PROBLEM REQUIREMENTS: Copy out all of the entries exactly as they appear.

══ INPUT RECORDS ══

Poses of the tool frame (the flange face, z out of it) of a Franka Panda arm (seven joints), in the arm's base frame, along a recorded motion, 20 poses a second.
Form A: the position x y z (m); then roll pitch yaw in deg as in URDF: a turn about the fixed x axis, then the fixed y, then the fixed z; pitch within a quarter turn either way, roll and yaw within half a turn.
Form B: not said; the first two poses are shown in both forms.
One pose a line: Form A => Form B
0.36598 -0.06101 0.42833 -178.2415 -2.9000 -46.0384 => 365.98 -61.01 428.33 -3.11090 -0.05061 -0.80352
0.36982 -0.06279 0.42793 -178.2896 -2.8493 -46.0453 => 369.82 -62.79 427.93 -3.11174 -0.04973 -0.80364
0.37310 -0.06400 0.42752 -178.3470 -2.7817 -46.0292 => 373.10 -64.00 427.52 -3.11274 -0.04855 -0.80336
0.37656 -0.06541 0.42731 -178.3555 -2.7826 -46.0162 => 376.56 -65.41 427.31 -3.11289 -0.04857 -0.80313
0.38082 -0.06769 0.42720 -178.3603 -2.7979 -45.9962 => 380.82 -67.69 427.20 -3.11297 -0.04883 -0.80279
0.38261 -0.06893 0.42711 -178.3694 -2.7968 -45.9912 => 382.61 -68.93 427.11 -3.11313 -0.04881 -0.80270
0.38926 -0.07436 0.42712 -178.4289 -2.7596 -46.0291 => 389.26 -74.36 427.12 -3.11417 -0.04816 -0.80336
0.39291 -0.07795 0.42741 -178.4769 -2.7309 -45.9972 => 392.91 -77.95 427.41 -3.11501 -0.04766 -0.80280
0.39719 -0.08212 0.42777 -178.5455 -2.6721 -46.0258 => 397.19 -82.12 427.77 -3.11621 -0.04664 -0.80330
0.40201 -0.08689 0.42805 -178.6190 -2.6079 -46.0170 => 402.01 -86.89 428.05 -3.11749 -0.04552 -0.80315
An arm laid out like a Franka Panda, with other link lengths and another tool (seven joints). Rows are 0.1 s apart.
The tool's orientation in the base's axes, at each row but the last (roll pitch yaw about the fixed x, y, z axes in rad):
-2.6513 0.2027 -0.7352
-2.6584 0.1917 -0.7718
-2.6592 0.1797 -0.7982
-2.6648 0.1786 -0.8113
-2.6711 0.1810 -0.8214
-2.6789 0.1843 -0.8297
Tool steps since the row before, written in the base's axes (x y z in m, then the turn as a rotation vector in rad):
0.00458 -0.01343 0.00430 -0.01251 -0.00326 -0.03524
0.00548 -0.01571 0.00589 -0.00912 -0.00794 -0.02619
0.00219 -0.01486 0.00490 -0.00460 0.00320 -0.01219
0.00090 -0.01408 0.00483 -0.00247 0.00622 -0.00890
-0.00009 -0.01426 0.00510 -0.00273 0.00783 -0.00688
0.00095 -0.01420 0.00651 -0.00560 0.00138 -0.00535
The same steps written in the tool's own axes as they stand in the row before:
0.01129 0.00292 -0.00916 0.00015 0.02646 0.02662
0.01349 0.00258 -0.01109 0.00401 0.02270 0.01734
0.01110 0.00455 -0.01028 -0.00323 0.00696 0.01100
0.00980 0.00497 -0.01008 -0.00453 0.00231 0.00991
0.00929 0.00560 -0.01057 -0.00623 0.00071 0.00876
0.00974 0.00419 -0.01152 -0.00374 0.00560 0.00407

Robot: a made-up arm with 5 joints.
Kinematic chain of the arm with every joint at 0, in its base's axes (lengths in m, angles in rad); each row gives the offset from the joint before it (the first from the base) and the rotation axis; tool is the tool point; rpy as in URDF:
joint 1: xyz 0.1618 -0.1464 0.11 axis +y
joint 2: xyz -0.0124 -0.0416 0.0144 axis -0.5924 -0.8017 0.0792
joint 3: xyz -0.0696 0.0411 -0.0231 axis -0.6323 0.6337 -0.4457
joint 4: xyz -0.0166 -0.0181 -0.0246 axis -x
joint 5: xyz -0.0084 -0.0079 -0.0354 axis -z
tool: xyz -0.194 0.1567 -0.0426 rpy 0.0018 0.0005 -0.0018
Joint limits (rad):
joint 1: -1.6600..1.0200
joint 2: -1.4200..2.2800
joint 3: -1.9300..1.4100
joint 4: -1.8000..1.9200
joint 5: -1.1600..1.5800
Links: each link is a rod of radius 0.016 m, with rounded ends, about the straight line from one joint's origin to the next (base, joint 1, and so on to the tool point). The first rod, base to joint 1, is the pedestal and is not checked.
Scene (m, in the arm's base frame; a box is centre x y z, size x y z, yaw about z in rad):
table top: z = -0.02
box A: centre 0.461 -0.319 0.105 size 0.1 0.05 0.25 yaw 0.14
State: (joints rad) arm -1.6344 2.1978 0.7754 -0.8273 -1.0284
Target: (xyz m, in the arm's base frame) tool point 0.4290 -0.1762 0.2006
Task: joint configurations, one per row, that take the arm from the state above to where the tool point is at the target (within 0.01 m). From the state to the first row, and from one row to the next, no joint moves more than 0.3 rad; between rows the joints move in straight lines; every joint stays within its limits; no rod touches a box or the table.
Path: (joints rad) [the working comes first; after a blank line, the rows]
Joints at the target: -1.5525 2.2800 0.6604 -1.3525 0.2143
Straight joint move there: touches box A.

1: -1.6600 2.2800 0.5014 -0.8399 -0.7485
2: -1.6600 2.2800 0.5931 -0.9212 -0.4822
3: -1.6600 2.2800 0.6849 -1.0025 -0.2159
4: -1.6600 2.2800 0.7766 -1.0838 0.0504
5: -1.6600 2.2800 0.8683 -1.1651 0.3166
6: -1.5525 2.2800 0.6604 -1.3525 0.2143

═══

ANSWER TO THE PROBLEM:
Poses of the tool frame (the flange face, z out of it) of a Franka Panda arm (seven joints), in the arm's base frame, along a recorded motion, 20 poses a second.
Form A: the position x y z (m); then roll pitch yaw in deg as in URDF: a turn about the fixed x axis, then the fixed y, then the fixed z; pitch within a quarter turn either way, roll and yaw within half a turn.
Form B: not said; the first two poses are shown in both forms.
One pose a line: Form A => Form B
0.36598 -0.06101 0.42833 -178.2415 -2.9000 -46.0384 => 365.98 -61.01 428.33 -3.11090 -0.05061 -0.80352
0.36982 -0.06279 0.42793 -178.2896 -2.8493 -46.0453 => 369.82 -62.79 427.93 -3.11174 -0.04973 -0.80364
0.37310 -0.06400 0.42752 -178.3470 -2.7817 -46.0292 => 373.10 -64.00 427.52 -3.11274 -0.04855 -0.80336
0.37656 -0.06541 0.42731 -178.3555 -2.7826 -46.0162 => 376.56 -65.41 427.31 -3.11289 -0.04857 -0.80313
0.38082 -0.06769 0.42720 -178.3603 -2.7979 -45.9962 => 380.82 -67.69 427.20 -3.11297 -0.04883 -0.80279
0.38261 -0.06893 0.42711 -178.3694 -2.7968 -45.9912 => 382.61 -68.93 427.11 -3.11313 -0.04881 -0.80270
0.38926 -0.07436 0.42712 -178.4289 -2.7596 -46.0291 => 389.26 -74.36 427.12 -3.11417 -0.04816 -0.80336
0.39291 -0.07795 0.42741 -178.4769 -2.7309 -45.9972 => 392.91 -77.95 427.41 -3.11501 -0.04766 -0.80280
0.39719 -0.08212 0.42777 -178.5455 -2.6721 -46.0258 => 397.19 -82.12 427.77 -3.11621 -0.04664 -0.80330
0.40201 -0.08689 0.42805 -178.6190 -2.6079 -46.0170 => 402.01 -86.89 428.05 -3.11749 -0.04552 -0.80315
An arm laid out like a Franka Panda, with other link lengths and another tool (seven joints). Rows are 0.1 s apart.
The tool's orientation in the base's axes, at each row but the last (roll pitch yaw about the fixed x, y, z axes in rad):
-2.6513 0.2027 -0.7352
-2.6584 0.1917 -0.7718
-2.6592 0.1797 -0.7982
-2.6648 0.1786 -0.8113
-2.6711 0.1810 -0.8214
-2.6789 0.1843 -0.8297
Tool steps since the row before, written in the base's axes (x y z in m, then the turn as a rotation vector in rad):
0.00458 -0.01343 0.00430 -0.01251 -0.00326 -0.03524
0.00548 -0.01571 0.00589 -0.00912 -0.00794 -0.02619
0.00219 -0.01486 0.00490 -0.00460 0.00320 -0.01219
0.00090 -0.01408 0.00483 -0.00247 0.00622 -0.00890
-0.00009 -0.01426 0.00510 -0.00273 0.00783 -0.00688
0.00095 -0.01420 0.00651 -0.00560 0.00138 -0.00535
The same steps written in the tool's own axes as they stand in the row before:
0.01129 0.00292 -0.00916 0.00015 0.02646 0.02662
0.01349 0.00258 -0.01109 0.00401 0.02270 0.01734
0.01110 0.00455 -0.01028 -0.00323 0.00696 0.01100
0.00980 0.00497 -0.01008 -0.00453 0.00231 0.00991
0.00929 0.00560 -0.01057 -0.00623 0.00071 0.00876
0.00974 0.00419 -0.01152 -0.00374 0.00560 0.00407

Robot: a made-up arm with 5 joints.
Kinematic chain of the arm with every joint at 0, in its base's axes (lengths in m, angles in rad); each row gives the offset from the joint before it (the first from the base) and the rotation axis; tool is the tool point; rpy as in URDF:
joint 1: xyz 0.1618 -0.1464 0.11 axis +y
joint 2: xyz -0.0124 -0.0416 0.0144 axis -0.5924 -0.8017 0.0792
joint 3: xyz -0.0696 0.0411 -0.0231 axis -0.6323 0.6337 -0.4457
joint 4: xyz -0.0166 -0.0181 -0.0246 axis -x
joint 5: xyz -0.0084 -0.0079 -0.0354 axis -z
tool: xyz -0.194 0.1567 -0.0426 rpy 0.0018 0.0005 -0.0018
Joint limits (rad):
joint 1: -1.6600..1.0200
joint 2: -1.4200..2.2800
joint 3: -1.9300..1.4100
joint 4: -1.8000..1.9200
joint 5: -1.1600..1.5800
Links: each link is a rod of radius 0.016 m, with rounded ends, about the straight line from one joint's origin to the next (base, joint 1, and so on to the tool point). The first rod, base to joint 1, is the pedestal and is not checked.
Scene (m, in the arm's base frame; a box is centre x y z, size x y z, yaw about z in rad):
table top: z = -0.02
box A: centre 0.461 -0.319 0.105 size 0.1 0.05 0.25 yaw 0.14
State: (joints rad) arm -1.6344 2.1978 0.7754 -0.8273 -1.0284
Target: (xyz m, in the arm's base frame) tool point 0.4290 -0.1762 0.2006
Task: joint configurations, one per row, that take the arm from the state above to where the tool point is at the target (within 0.01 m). From the state to the first row, and from one row to the next, no joint moves more than 0.3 rad; between rows the joints move in straight lines; every joint stays within its limits; no rod touches a box or the table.
Path: (joints rad) [the working comes first; after a blank line, the rows]
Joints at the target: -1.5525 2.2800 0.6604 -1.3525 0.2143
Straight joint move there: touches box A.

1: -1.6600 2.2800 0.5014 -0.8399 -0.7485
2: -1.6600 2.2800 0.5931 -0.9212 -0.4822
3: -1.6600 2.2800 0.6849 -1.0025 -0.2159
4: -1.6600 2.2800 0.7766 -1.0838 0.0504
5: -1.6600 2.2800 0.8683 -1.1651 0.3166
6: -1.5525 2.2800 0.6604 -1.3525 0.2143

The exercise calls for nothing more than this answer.